L’ironie délicieuse de ce film c’est le choix de l’iPhone comme outil filmique. Ces jeunes dont les poches débordent de fric se retrouvent emprisonnés dans des images de mauvaise qualité, dans un film fauché. Mais l’argument n’est pas économique, ou en tous cas ce n’est pas la principale raison. Cette caméra-objet était la plus à même de nous faire pénétrer cet entre-soi, puisqu’elle est son moyen d’exister et de s’exhiber. Selfie, « story » de réseaux sociaux, compétition de trains de vie, envie de faire envie. Le groupe occupe l’espace du champ dans tous les plans. Et lorsqu’ils ne l’envahissent pas totalement, un vide les entoure.
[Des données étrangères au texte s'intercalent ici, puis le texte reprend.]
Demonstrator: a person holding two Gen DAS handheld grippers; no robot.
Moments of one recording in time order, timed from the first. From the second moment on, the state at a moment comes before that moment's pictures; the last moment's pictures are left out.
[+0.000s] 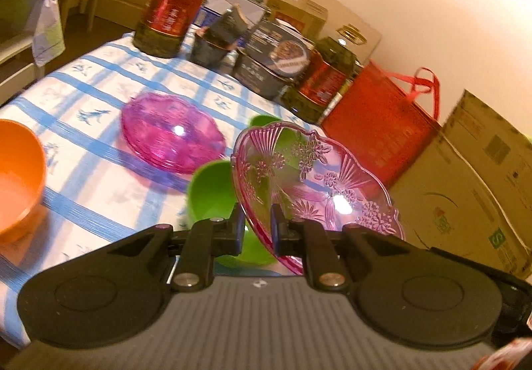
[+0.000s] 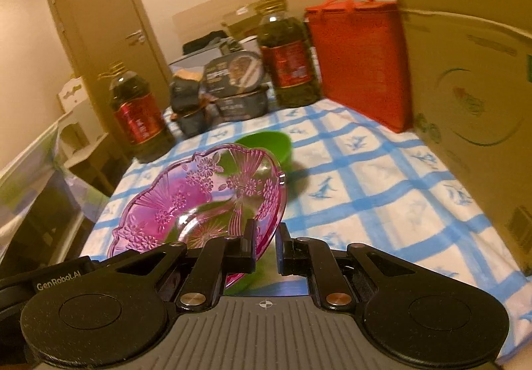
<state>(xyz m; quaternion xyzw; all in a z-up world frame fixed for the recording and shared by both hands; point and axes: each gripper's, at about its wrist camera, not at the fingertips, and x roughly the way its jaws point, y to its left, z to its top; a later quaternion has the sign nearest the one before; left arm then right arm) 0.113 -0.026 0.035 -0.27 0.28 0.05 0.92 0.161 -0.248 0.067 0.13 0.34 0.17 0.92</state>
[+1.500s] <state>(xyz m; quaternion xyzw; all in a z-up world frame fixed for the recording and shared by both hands) 0.251 0.147 -0.007 -0.24 0.36 0.09 0.90 0.311 -0.061 0.014 0.08 0.41 0.22 0.88</state>
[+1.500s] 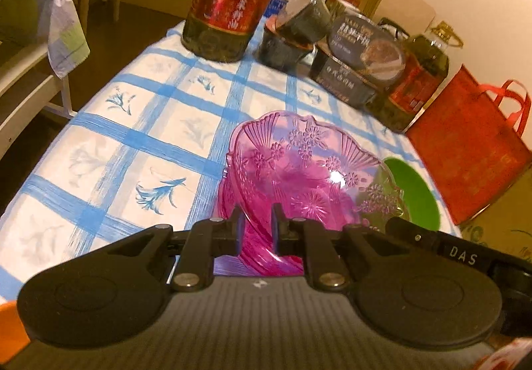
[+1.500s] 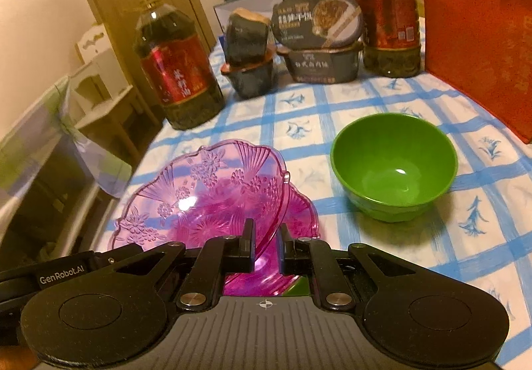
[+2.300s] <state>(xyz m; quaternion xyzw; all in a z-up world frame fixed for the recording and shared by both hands) 0.286 0.148 -0.045 -0.21 0.42 0.09 0.88 0.344 -0.043 -0.030 0.02 0.47 0.21 0.86</state>
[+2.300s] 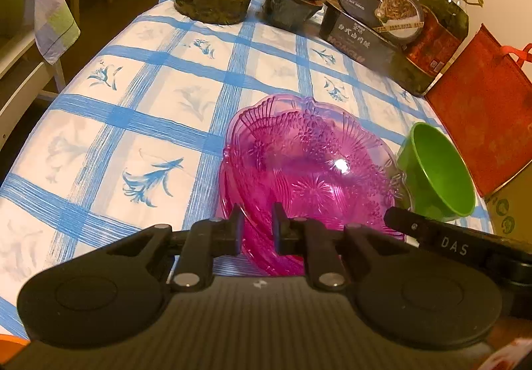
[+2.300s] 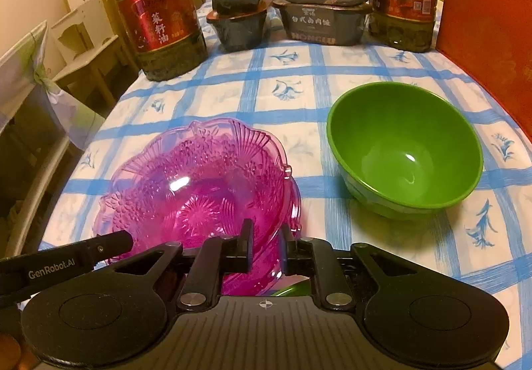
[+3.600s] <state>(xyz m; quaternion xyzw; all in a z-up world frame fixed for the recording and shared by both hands) 0.211 0.116 0.010 -0.18 0.39 0.08 0.90 0.267 -0.090 0.029 0.04 0.42 0.20 0.88</state>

Pas de place pour d’autres silhouettes, alors même que la boite de nuit ou les rues ne sont sûrement pas réservées à leur seule présence. Malgré le pouvoir que leur offre leur situation financière, ils semblent isolés. Les verres et la poudre d’or ne viennent pas à bout de leur ennui.

© Shellac

Et si même la jeunesse dorée ne trouvait pas son compte dans ce rêve capitaliste furieux ? Les mieux lotis se languissent pendant que d’autres tentent seulement de survivre. Mais qu’auraient-ils à gagner à changer cela ? Leurs privilèges n’ont d’autre intérêt que d’en faire des individus privilégiés. Et autour d’eux toujours le vide insaisissable, comme ces rues éclairées par les étoiles artificielles de Genève.